:: WORK REQUIRED ::
From the entries that follow, copy exactly the lines beginning at the line holding "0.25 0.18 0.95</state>" and continuing through the line holding "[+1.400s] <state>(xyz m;".

:: INPUT RECORDS ::

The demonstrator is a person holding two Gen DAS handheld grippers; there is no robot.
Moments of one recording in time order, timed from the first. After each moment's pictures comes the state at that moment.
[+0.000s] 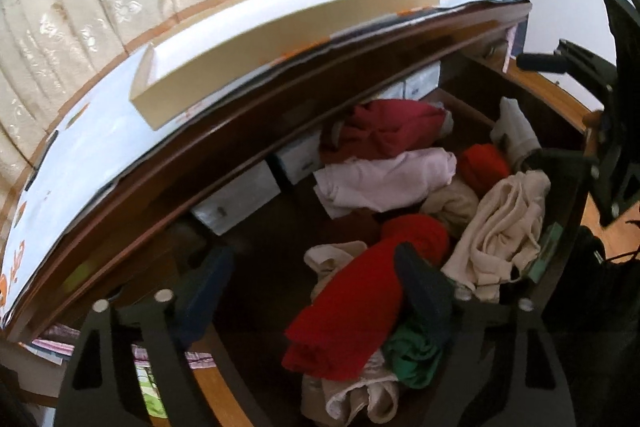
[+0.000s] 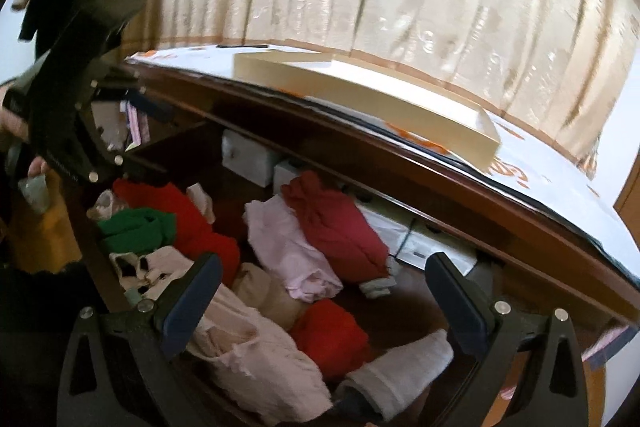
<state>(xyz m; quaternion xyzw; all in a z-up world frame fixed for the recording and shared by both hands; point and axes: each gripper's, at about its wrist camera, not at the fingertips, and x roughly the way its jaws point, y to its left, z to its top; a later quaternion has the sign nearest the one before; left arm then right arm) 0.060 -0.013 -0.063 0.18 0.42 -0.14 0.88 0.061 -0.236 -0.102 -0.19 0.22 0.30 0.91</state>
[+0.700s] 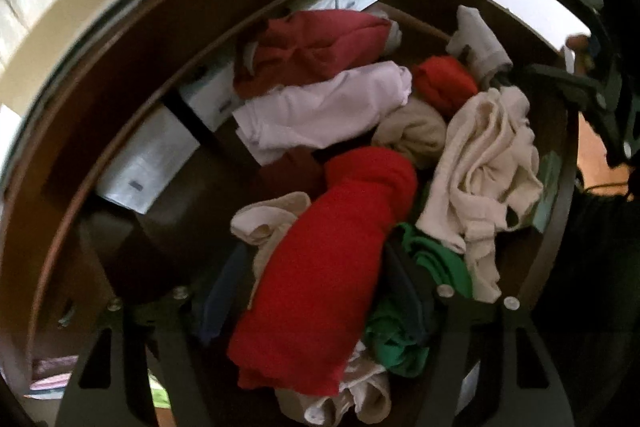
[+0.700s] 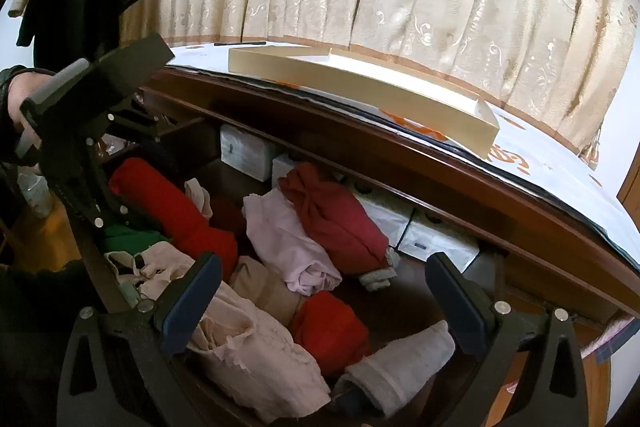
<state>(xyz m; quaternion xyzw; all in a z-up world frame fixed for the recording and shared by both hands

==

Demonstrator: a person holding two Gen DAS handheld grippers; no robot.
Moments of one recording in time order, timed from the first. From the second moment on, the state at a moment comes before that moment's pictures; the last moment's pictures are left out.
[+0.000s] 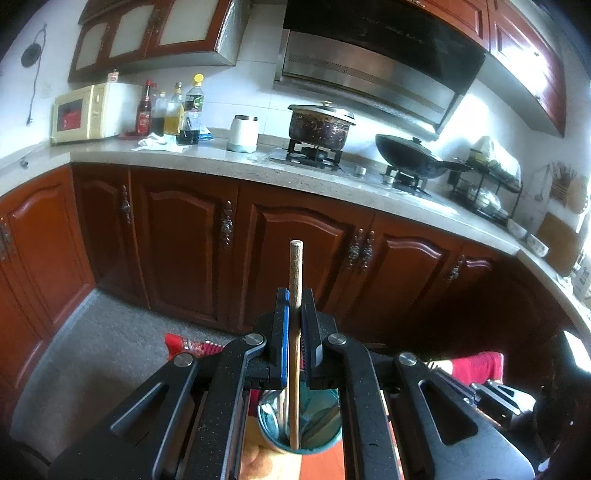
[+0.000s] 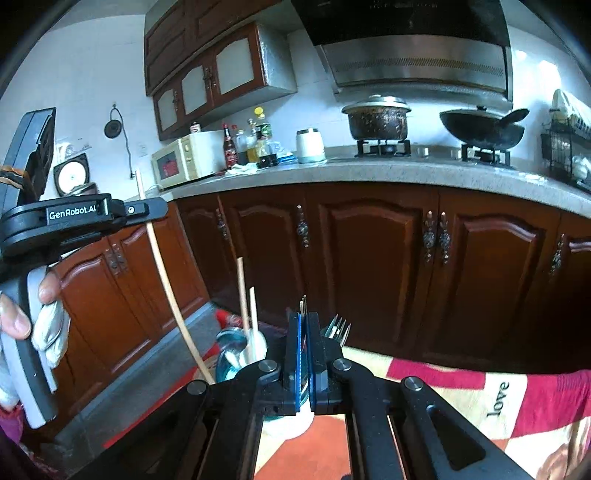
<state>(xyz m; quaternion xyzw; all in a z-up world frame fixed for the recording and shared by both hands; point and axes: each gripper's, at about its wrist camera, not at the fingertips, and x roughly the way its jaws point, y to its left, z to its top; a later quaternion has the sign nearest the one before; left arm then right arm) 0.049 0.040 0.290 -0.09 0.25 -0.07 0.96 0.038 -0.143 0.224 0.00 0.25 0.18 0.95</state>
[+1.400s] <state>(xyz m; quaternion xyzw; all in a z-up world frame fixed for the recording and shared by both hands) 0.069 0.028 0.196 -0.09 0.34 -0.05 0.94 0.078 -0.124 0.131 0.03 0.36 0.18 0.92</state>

:: FINISHED TASK ::
<state>(xyz m; quaternion xyzw; all in a z-up world frame fixed for the recording and shared by both hands; point and axes: each gripper's, at about its wrist camera, not at the fingertips, and x roughly the way its jaws point, y to its left, z to its top; a later quaternion has the sign nearest the one before; left arm then right arm) 0.049 0.040 0.290 -0.09 0.25 -0.07 0.96 0.038 -0.143 0.224 0.00 0.25 0.18 0.95</state>
[+1.400s] <state>(xyz m; quaternion xyzw; all in a z-up world frame fixed for the recording and shared by both hands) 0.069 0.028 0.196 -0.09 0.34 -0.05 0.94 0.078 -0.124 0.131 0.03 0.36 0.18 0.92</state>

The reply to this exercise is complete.